她不太明白什么是爱,对他的感情也很淡薄,然而看不见他的那一瞬间,她觉得那种感觉是苦涩的。
司寇意致将她环住,第一次,他感觉她真的好瘦小,个子才到他的肩头,他的怀抱能容下两个她,她毕竟只是一个女孩子,人前再怎么坚强,也有脆弱的一面,原来她也有那么一点点在乎他。
这就是情么?好甜,又好苦。
睡梦中,叶雅安呓语:“意致……我……很讨……厌……你。”
司寇意致嘴角抽搐,她居然叫他意致,他怎么说也是堂堂八尺男儿,身上有哪一个地方小了。
因为叶雅安说的含糊不清,所以司寇意致听到的只是其中的几个字。
其实叶雅安说的是:意致,我觉得你很讨人爱,百看不厌的人是你。
当然,司寇意致听到完整的一句,是很久,很久以后的事了。
霓裳翩跹多妖娆,她抱着孩子旋转嬉闹时比任何舞姬更让人着迷,司寇鸿轩不知道是哪里出了问题,明明是他的马车,却总被她所霸占,他若待在车内,她便会静静端坐在一旁,闭目凝神,当他是空气;一旦他离开,她便会逗着孩子又笑又跳,流露出点点真情。
然而‘嘭’的一声重物坠地的闷响后便是慕晴一声惊叫,再接着就是孩子哇哇的啼哭声,司寇鸿轩听见声音不对劲,一撩开幕帘躬身进车内,但见叶蓉儿倒在车上。
“怎么回事?”司寇鸿轩喝问。
“刚刚还好好的,我转身倒水,回身就见人晕倒了。
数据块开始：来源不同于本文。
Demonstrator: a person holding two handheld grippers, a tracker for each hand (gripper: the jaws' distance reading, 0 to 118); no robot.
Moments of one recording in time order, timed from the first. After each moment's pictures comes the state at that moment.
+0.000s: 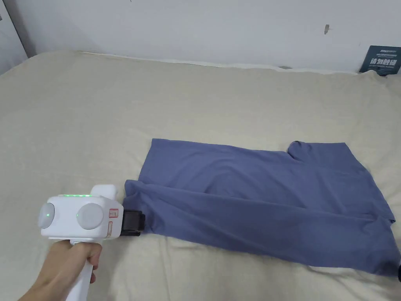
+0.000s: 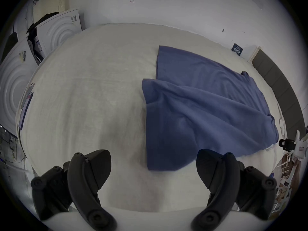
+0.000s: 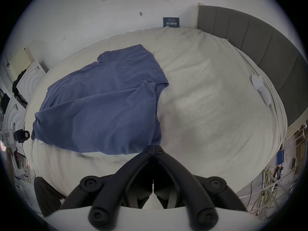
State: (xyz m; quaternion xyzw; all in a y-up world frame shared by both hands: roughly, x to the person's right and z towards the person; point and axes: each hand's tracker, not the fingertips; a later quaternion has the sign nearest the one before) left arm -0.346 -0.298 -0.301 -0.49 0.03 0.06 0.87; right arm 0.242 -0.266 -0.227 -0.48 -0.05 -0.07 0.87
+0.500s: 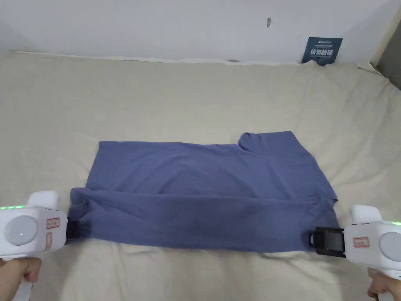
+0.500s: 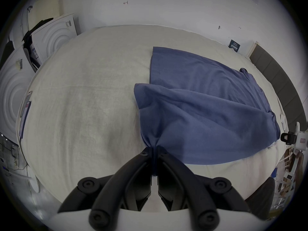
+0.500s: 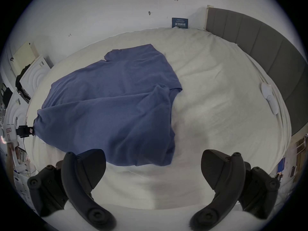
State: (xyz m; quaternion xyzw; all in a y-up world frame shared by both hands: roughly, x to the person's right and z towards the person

”慕晴也不知所措。
司寇鸿轩正要叫医师,却被悠悠醒来的叶蓉儿阻止。
“我没事。”叶蓉儿话语沉定,坐起身来,从慕晴怀里讨过正哭泣的飞玉,轻声哄了起来,刚刚她这么一倒,抱在怀里的小家伙肯定吓坏了。
也不知什么原因,最近她老是觉得头晕,前几次缓缓就好,而这一次好像有些严重,是不是在马车上待太久了,才会如此,而且自从被司寇鸿轩封了内力,她明显觉得自己走路都比以前要沉重的多。
飞玉才刚止了哭声,司寇鸿轩即探手去抓飞玉,叶蓉儿忙伸手相阻,招式虽然依旧敏捷,可没有内力的她哪里是司寇鸿轩的对手,被他轻而易举的隔开,抓起飞玉扔给一旁慕晴,再一个海底捞月将叶蓉儿揽进臂弯中,出了马车,将人抱上马背,环在双臂之间,与她共乘一骑。
女子玉貌修身紧紧偎着身后面容俊逸,神情却孤傲狂肆的男子,可谓是郎才女貌,真是好一副‘你浓我浓’,郎有情,妾有意的浪漫场景。
然而,这只是远观的景象,若近看,即便会看见女子的五官有些扭曲。